= Constance V. Mitcham =

Politician in Saint Kitts and Nevis

Dame Constance Viola Mitcham, (born 1947) is a politician in Saint Kitts and Nevis. She was the first woman elected to the National Assembly for that country. She was also the first woman to serve as acting prime minister for the country.

She was born in Sandy Point Town and completed her education to high school in St. Kitts. She continued her education in England, earning a LLB from Kingston University in 1971. The following year, Mitcham completed her legal studies at the Middle Temple and was called to the bar of England and Wales. In 1972, on her return to the Caribbean, she was called to the bars of Saint Kitts and Nevis, Anguilla, the British Virgin Islands and Antigua.
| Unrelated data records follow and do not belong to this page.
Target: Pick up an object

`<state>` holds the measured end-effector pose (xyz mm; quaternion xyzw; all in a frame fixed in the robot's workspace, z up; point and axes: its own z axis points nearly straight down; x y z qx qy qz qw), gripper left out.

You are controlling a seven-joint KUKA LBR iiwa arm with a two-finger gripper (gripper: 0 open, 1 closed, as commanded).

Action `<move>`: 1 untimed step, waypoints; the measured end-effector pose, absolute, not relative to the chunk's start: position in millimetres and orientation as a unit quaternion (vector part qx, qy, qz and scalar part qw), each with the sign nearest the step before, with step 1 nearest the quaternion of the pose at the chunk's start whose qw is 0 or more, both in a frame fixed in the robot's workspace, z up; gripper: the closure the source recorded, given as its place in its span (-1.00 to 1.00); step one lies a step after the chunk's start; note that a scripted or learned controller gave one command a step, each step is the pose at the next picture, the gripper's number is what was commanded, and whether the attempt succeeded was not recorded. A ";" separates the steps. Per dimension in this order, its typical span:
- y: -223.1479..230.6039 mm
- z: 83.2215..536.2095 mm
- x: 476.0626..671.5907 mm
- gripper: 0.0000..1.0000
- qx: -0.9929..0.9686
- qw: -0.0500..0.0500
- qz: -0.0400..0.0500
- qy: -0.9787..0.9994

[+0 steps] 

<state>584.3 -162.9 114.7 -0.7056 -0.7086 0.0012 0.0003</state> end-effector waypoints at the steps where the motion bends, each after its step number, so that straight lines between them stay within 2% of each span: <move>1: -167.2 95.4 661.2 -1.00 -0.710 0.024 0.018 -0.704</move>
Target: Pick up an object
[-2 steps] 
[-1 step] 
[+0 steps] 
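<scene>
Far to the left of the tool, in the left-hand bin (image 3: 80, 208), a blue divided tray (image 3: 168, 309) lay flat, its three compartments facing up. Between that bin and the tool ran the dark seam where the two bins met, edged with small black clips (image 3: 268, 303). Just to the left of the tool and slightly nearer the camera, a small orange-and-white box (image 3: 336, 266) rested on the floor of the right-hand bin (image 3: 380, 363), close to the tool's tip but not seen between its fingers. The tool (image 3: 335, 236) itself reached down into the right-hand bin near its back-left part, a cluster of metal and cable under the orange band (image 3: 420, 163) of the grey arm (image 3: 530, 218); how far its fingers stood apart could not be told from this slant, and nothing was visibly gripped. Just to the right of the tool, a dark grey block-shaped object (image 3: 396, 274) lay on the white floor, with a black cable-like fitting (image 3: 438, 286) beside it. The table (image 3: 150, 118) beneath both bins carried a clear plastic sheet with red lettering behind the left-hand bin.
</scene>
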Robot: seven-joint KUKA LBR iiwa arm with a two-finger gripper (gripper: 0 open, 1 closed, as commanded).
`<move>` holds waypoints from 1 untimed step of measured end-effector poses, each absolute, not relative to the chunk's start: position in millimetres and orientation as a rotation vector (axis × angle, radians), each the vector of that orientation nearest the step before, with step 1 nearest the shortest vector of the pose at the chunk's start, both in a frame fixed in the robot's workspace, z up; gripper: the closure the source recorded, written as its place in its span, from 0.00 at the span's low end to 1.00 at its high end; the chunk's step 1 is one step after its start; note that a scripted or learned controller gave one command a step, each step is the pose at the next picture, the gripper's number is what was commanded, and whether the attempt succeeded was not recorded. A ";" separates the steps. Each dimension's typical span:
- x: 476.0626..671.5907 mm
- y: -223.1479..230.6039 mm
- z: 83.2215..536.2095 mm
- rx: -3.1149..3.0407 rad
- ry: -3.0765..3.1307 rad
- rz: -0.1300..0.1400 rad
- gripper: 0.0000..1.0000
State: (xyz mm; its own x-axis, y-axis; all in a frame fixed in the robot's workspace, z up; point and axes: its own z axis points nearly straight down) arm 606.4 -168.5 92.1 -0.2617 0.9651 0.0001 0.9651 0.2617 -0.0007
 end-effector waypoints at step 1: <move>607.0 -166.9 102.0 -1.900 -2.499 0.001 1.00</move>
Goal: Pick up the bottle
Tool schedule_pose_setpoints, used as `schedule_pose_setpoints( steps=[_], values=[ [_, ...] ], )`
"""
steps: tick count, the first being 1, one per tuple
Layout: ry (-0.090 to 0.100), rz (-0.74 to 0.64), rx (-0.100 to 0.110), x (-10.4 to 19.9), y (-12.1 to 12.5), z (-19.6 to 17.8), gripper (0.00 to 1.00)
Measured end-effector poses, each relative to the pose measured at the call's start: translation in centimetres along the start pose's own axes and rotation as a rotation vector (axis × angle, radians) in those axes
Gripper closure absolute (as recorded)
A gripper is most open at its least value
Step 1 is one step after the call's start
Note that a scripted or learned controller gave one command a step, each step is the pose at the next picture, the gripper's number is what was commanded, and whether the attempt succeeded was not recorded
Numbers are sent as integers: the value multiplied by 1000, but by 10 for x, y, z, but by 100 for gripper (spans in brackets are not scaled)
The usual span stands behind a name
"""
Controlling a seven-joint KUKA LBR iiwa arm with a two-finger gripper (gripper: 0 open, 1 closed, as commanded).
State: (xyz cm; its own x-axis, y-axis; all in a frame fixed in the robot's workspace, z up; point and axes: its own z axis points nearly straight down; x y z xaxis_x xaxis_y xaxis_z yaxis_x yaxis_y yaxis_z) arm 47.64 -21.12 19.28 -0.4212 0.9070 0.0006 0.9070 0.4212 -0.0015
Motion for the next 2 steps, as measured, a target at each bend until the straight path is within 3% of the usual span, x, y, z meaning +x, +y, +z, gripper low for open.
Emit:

Mitcham also became registrar for the high court, chief magistrate and supervisor of elections for the British Virgin Islands, president of the bar association for Saint Kitts and Nevis and senior magistrate for Saint Kitts.

She was elected to the national assembly for Saint Kitts and Nevis in 1984 as a member of the People's Action Movement and served as minister of health, women's affairs and labour until 1995, when she left politics.

Mitcham is founder and head for the legal firm of Mitcham and Benjamin. She also serves as Ambassador Extraordinary and Plenipotentiary and special advisor to Timothy Harris, the Prime Minister of Saint Kitts and Nevis.